◆ Brief: For the entries below, repeat exactly each line starting with the one that contains "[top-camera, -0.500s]" and going on through the one that contains "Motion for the", and no others.

[Items from a dataset]
*** Block opens ***

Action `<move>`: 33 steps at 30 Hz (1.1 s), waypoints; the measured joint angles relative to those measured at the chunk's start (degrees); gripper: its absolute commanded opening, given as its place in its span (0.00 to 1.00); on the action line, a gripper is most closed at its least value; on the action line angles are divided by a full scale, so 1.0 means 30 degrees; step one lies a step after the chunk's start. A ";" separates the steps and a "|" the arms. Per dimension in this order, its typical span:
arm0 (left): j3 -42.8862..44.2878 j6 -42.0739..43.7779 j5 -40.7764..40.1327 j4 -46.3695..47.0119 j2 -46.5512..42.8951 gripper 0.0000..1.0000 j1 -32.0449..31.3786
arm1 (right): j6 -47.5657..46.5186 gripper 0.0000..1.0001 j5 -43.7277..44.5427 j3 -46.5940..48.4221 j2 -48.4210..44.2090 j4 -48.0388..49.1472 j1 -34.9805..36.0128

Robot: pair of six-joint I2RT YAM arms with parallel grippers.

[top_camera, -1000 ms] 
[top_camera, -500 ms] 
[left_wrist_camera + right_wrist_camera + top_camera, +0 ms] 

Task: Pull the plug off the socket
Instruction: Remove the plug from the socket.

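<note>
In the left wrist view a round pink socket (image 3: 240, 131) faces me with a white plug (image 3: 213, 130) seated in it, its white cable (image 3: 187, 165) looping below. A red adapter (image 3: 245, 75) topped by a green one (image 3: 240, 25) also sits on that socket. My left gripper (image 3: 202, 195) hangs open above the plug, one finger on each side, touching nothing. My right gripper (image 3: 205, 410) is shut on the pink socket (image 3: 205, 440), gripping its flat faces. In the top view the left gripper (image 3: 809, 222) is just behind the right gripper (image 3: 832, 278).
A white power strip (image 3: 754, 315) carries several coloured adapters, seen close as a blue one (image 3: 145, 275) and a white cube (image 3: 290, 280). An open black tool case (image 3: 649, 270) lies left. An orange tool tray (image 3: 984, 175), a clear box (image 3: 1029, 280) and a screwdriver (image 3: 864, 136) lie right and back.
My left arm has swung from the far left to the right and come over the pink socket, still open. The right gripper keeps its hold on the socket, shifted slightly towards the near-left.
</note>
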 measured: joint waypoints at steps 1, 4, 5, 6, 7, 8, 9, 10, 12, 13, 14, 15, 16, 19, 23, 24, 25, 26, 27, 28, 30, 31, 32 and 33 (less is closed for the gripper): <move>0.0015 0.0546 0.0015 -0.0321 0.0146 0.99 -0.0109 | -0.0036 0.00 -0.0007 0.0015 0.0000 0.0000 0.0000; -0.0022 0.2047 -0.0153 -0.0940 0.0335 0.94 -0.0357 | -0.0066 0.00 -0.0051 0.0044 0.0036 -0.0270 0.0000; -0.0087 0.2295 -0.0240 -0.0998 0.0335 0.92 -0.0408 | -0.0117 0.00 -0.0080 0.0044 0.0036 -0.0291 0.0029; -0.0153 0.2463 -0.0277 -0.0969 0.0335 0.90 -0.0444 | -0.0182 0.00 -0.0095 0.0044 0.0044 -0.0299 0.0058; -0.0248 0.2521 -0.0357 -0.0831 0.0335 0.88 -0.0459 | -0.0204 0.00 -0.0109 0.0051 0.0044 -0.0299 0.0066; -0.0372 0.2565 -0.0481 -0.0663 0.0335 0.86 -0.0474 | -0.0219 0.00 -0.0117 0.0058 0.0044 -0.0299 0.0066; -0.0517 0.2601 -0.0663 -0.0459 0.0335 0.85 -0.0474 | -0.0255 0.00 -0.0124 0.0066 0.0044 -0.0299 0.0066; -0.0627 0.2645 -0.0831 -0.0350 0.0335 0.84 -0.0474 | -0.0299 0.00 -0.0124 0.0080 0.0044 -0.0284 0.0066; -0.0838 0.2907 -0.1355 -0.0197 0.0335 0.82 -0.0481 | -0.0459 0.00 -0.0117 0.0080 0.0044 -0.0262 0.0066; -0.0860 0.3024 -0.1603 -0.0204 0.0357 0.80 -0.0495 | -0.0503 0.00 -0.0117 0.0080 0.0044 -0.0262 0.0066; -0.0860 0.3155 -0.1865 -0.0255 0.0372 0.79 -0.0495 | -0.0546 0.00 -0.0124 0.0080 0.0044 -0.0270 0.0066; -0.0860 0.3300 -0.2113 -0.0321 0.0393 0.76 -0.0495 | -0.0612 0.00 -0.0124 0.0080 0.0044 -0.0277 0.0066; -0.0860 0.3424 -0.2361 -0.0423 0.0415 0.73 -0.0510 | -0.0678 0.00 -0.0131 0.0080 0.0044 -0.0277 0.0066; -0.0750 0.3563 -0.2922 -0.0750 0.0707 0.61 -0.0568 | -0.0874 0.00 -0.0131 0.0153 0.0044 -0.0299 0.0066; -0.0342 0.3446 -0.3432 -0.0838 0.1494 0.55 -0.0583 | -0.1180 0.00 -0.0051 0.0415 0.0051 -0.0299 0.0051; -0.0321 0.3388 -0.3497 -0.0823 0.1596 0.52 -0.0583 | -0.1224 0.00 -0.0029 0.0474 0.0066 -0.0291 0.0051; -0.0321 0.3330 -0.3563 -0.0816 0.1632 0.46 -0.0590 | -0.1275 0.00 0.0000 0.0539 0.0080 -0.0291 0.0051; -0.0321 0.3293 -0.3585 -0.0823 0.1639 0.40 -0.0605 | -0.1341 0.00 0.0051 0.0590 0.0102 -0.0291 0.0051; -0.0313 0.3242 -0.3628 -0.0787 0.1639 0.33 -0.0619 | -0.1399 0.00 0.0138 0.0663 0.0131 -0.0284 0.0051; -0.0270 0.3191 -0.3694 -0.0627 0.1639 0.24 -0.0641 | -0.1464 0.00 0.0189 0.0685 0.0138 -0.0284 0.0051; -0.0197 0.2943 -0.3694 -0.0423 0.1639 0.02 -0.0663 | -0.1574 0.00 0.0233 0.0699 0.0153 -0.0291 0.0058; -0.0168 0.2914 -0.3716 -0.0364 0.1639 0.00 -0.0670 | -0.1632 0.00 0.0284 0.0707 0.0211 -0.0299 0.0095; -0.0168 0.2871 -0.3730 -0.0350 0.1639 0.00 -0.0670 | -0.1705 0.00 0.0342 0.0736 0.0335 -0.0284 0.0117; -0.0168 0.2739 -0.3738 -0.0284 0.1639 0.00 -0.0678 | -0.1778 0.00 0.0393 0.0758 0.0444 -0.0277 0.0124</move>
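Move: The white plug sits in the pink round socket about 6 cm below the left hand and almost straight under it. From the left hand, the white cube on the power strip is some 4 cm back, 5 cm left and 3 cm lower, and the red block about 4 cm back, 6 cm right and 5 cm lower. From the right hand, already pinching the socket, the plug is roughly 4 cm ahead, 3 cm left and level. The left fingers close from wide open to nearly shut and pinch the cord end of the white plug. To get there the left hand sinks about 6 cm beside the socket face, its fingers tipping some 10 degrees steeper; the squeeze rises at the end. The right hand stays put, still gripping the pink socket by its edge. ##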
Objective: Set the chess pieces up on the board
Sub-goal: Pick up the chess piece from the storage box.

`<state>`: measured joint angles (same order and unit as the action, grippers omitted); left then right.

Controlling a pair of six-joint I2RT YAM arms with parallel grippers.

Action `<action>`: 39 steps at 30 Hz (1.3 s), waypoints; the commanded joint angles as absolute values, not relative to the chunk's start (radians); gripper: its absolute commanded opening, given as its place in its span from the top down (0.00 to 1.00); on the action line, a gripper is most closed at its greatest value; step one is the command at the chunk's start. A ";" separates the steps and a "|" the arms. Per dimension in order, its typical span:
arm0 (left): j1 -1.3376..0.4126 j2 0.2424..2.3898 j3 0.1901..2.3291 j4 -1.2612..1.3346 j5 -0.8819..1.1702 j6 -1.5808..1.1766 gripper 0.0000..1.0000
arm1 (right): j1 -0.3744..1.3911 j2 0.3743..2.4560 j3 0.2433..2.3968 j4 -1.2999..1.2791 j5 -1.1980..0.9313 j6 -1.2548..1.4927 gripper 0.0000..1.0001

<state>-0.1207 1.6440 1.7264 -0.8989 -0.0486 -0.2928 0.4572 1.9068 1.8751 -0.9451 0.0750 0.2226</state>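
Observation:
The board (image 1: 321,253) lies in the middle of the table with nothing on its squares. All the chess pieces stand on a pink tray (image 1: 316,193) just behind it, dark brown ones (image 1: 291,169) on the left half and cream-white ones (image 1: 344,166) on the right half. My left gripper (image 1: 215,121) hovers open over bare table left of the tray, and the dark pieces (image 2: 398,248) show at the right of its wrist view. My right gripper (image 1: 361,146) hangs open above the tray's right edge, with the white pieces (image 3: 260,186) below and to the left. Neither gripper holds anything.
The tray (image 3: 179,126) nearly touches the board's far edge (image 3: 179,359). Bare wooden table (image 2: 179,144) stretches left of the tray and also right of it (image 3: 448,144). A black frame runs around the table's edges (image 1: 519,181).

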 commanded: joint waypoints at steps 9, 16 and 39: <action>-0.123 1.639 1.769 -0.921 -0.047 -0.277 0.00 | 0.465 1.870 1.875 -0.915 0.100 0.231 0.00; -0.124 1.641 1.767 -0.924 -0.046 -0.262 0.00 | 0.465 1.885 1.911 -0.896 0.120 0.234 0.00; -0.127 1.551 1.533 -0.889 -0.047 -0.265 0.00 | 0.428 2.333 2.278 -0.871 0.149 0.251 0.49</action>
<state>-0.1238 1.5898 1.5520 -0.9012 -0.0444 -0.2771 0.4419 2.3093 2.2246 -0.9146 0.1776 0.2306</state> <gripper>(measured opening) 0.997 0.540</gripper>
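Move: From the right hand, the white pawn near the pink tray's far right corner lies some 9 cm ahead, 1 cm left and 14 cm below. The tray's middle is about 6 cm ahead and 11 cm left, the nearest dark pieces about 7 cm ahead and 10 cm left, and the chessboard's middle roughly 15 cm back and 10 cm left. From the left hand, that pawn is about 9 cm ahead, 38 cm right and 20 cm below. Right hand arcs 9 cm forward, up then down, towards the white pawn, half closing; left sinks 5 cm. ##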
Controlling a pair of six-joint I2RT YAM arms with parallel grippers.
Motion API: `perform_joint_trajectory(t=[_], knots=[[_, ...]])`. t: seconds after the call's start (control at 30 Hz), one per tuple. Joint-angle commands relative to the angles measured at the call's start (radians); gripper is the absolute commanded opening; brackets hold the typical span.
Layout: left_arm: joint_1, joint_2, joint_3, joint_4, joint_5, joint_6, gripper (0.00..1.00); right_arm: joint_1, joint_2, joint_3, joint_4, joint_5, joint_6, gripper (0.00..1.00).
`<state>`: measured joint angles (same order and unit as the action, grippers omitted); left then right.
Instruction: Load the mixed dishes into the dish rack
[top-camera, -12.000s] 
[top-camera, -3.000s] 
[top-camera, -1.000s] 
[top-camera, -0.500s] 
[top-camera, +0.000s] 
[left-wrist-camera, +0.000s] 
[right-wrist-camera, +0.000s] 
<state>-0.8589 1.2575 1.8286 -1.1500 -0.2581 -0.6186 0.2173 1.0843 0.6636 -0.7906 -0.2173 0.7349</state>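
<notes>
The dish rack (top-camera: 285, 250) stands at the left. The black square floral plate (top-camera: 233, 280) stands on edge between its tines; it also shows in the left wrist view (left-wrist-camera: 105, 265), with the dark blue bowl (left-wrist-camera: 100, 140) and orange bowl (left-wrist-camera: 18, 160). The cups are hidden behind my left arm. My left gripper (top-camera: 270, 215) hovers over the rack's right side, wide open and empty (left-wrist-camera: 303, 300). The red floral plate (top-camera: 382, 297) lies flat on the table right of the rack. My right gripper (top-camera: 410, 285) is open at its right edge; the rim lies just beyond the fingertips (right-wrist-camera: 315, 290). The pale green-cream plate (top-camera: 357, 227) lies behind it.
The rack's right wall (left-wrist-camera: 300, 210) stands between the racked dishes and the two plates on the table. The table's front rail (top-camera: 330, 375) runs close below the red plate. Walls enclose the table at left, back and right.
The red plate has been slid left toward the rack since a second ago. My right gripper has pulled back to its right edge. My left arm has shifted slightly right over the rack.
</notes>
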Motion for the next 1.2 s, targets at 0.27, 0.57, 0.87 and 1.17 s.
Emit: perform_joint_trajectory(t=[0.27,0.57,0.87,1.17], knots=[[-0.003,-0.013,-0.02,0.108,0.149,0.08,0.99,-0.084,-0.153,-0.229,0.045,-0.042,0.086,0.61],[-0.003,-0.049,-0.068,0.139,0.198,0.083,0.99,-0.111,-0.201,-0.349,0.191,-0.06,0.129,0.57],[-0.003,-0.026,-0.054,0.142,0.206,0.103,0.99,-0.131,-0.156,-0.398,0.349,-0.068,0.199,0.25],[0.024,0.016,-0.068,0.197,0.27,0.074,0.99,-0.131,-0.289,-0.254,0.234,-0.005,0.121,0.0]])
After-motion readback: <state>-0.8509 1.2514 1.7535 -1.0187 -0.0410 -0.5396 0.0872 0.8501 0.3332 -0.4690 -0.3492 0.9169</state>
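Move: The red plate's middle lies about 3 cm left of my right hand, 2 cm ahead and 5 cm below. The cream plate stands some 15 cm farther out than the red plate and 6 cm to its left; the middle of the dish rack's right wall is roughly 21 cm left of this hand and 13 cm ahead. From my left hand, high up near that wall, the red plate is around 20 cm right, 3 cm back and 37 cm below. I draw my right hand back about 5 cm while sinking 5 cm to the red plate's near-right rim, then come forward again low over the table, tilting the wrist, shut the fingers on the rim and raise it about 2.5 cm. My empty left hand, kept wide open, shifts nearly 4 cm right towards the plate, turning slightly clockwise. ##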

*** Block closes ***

◆ Output of the task:
[top-camera, -0.500s] 
[top-camera, +0.000s] 
[left-wrist-camera, +0.000s] 
[right-wrist-camera, +0.000s] 
<state>-0.8589 1.2575 1.8286 -1.1500 -0.2581 -0.6186 0.2173 1.0843 0.6636 -0.7906 -0.2173 0.7349</state>
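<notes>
The dish rack (top-camera: 285, 250) stands at the left. The black square floral plate (top-camera: 233, 280) stands on edge between its tines; it also shows in the left wrist view (left-wrist-camera: 105, 265), with the dark blue bowl (left-wrist-camera: 100, 140) and orange bowl (left-wrist-camera: 18, 160). The cups are hidden behind my left arm. My left gripper (top-camera: 270, 215) hovers over the rack's right side, wide open and empty (left-wrist-camera: 303, 300). The red floral plate (top-camera: 382, 297) lies flat on the table right of the rack. My right gripper (top-camera: 410, 285) is open at its right edge; the rim lies just beyond the fingertips (right-wrist-camera: 315, 290). The pale green-cream plate (top-camera: 357, 227) lies behind it.
The rack's right wall (left-wrist-camera: 300, 210) stands between the racked dishes and the two plates on the table. The table's front rail (top-camera: 330, 375) runs close below the red plate. Walls enclose the table at left, back and right.
The red plate has been slid left toward the rack since a second ago. My right gripper has pulled back to its right edge. My left arm has shifted slightly right over the rack.
</notes>
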Motion for the next 1.2 s, targets at 0.27, 0.57, 0.87 and 1.17 s.

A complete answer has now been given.